Historically, three VCSs have been of major significance in the Unix world, and we'll survey them here. For an extended introduction and tutorial, consult Applying RCS and SCCS [Bolinger-Bronson].

CVS (Concurrent Version System) began life as a front end to RCS developed in the early 1990s, but the model of version control it uses was different enough that it immediately qualified as a new design. Modern implementations don't rely on RCS.

Unlike RCS and SCCS, CVS doesn't exclusively lock files when they're checked out. Instead, it tries to reconcile nonconflicting changes mechanically when they're checked back in, and requests human help on conflicts. The design works because patch conflicts are much less common than one might intuitively think.

The interface of CVS is significantly more complex than that of RCS, and it needs a lot more disk space. These properties make it a poor choice for small projects. On the other hand, CVS is well suited to large multideveloper efforts distributed across several development sites connected by the Internet. CVS tools on a client machine can easily be told to direct their operations to a repository located on a different host.

The open-source community makes heavy use of CVS for projects such as GNOME and Mozilla. Typically, such CVS repositories allow anyone to check out sources remotely. Anyone can, therefore, make a local copy of a project, modify it, and mail change patches to the project maintainers. Actual write access to the repository is more limited and has to be explicitly granted by the project maintainers. A developer who has such access can perform a commit option from his modified local copy, which will cause the local changes to get made directly to the remote repository.

You can see an example of a well-run CVS repository, accessible over the Internet, at the GNOME CVS site. This site illustrates the use of CVS-aware browsing tools such as Bonsai, which are useful in helping a large and decentralized group of developers coordinate their work.

The social machinery and philosophy accompanying the use of CVS is as important as the details of the tools. The assumption is that projects will be open and decentralized, with code subject to peer review and inspection even by developers who are not officially members of the project group.

Just as importantly, CVS's nonlocking philosophy means that projects can't be blocked by a lock if a programmer disappears in the middle of making some changes. CVS thus allows developers to avoid the “single person point of failure” problem; in turn, this means that project boundaries can be fluid, casual contributions are relatively easy, and projects are not required to have an elaborate hierarchy of control.

The CVS sources are maintained and distributed by the FSF.
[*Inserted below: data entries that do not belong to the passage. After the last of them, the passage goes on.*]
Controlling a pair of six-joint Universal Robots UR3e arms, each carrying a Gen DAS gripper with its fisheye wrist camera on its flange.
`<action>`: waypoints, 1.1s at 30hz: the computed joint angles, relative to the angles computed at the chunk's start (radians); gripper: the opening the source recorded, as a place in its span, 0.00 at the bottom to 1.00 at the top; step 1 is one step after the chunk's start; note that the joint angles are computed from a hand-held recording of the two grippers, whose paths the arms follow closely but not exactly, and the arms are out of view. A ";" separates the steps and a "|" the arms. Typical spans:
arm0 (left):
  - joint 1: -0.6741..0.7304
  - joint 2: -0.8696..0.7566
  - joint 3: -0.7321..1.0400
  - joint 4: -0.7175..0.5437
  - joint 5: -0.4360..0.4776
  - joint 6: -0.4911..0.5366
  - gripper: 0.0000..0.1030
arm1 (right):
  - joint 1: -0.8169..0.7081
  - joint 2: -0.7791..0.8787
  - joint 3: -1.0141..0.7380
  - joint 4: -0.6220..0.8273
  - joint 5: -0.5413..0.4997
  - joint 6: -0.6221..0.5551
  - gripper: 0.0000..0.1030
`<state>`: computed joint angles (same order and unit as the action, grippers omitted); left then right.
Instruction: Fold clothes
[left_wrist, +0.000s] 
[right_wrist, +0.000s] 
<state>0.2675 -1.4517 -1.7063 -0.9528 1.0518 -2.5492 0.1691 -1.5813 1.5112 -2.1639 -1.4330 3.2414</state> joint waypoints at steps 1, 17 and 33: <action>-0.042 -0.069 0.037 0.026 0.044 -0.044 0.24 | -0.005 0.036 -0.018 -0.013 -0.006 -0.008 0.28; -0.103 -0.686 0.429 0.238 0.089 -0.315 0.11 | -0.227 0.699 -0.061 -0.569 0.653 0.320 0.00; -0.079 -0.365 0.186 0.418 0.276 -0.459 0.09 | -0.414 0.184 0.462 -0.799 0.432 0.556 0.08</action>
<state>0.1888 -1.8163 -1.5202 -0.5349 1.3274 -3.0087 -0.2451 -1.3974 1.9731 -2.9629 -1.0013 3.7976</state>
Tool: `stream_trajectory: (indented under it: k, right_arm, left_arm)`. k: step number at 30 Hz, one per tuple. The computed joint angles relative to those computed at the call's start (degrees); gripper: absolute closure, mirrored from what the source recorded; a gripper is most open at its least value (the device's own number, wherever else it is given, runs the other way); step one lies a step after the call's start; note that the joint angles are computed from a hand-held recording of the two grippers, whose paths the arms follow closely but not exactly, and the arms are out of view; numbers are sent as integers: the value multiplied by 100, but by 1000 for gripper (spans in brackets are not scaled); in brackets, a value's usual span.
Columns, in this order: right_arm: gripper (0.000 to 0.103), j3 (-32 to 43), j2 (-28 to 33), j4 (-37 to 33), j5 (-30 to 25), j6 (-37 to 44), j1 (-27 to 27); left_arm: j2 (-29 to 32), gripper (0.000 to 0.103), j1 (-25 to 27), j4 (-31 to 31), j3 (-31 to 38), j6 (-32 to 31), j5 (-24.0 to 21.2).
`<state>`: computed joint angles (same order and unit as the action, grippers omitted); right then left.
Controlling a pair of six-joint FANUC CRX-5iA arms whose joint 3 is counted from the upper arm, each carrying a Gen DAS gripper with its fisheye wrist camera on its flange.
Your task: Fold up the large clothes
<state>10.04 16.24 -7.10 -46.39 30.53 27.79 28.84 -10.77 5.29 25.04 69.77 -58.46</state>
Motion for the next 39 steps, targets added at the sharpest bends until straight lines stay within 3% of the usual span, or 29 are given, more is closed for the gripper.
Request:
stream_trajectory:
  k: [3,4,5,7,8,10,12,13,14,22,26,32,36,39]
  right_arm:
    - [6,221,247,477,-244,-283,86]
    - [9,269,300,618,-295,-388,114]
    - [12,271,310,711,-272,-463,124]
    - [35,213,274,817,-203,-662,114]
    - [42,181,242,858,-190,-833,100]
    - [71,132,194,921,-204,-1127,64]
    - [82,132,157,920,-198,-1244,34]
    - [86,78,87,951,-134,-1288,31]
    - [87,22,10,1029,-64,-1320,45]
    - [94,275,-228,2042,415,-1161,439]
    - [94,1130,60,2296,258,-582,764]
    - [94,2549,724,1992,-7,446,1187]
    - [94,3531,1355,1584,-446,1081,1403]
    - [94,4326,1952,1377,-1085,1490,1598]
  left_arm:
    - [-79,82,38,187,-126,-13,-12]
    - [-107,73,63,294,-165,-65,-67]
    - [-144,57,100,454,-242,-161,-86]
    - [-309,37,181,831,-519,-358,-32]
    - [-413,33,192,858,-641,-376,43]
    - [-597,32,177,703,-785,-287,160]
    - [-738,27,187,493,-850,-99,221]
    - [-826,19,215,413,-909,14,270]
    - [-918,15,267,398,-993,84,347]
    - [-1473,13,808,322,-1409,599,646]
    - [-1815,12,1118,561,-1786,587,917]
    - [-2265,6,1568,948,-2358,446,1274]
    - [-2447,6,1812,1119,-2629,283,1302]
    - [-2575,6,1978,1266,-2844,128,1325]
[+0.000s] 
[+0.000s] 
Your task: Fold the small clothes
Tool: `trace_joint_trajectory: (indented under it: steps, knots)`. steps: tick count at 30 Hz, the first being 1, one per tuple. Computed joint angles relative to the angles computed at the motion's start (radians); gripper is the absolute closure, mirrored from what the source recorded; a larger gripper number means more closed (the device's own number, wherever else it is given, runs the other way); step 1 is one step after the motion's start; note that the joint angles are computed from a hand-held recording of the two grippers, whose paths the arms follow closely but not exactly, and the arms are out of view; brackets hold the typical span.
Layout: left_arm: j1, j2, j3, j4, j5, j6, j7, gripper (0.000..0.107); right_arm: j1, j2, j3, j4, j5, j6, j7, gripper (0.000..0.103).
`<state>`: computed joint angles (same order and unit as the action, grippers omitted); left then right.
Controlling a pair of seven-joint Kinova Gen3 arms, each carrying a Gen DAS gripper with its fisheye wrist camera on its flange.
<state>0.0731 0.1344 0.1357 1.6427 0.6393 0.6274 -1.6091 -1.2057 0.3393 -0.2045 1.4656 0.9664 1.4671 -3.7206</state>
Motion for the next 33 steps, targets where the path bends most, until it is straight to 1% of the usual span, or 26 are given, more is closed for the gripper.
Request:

CVS has significant problems. Some are merely implementation bugs, but one basic problem is that your project's file namespace is not versioned in the same way changes to files themselves are. Thus, CVS is easily confused by file renamings, deletions, and additions. Also, CVS records changes on a per-file basis, rather than as sets of changes made to files. This makes it harder to back out to specific versions, and harder to handle partial check-ins. Fortunately, none of these problems are intrinsic to the nonlocking style, and they have been successfully addressed by newer version-control systems.

CVS's design problems are sufficient to have created demand for a better open-source VCS. Several such efforts are under way as of 2003. The most notable of these are Aegis and Subversion.

Aegis has the longest history of any of these alternatives, has hosted its own development since 1991, and is a mature production system. It features a heavy emphasis on regression-testing and validation.

Subversion is positioned as “CVS done right”, with the known design problems fully addressed, and in 2003 probably has the best near-term prospect of replacing CVS.

The BitKeeper project explores some interesting design ideas related to change-sets and multiple distributed code repositories. Linus Torvalds uses Bitkeeper for the Linux kernel sources. Its non-open-source license is, however, controversial, and has significantly retarded the acceptance of the product.